Staff Attorney for Judge Carl Jones
- In office 1993–1998

Personal details
- Born: November 6, 1953 (age 72) Enid, Oklahoma
- Spouse(s): Debra Sue Mitchell, MD
- Alma mater: University of Oklahoma College of Law
- Occupation: attorney, judge
- Profession: law

= E. Bay Mitchell =

American judge

E. Bay Mitchell, III (born November 6, 1953) is a judge on the Oklahoma Court of Civil Appeals, the intermediate appellate court in the state of Oklahoma. He represents District 6, Office 1. Governor Frank Keating appointed him to this position in 2002. and he was retained by voters in 2004, in 2006, and 2012. He was up for another retention election in 2018, at the end of his 6-year term.

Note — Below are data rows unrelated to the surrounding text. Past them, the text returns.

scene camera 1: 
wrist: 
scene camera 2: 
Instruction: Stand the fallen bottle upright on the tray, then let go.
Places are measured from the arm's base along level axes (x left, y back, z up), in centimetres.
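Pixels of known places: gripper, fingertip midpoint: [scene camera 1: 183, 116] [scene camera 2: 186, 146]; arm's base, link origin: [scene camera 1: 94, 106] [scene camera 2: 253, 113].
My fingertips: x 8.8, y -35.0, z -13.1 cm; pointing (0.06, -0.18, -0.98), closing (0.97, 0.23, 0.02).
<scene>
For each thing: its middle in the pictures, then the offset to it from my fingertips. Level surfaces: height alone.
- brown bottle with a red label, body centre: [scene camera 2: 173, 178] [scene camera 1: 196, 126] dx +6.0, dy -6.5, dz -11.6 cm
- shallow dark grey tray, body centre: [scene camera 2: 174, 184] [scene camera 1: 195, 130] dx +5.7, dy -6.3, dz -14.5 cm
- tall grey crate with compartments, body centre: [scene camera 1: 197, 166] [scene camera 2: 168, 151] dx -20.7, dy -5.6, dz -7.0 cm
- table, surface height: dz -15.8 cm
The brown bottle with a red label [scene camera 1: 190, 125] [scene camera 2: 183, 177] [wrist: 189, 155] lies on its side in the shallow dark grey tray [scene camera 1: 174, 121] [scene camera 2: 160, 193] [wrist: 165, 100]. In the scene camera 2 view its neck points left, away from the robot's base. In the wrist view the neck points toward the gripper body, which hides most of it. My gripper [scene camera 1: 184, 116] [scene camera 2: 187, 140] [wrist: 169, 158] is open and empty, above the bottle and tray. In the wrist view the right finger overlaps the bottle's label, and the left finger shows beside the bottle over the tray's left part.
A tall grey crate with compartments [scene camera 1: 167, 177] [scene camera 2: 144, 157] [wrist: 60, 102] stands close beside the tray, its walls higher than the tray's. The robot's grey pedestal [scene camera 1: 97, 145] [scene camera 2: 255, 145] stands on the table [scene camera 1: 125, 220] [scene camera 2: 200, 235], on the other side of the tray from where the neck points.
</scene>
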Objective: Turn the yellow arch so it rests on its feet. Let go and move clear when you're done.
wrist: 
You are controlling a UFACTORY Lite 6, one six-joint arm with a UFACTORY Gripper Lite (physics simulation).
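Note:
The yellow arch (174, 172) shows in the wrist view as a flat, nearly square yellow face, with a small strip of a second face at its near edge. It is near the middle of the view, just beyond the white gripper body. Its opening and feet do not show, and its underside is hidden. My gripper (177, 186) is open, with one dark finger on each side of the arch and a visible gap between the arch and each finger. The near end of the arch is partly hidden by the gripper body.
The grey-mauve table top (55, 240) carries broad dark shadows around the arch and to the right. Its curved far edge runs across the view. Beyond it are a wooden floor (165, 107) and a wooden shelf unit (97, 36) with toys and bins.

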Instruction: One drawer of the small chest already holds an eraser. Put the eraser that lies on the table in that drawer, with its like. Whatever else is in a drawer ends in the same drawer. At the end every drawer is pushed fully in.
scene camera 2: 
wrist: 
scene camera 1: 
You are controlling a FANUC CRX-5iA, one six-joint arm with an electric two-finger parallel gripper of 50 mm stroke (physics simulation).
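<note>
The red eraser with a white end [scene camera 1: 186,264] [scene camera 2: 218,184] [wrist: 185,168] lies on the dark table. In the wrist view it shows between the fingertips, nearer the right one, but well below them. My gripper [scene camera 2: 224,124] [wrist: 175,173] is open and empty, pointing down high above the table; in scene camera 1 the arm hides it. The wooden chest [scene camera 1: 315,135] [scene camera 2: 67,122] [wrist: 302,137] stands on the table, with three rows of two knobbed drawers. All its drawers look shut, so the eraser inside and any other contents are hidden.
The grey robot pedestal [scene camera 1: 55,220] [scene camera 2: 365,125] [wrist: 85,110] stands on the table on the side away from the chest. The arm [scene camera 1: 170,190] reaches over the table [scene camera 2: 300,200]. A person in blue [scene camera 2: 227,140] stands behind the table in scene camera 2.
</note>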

Mitchell will again appear on the ballot for judge retention in the 2024 general election.

==Biography==
Mitchell was born on November 6, 1953, and he grew up in Enid, Oklahoma. He received his bachelor's degree from the University of Oklahoma in 1976 and his J.D. degree from the University of Oklahoma College of Law in 1979. He and his wife Debra have three children.

==Legal career==
After law school in 1979, Mitchell began his legal career as a private practice lawyer in Enid and Oklahoma City. In 1993, he became a staff attorney for Judge Carl Jones of the Oklahoma Court of Civil Appeals. He worked in this capacity until Governor Frank Keating appointed him to the Court of Appeals in 2002, filling the District 6 vacancy left by the retirement of Judge James Garrett. In 2009, Mitchell served for one year as Chief Judge.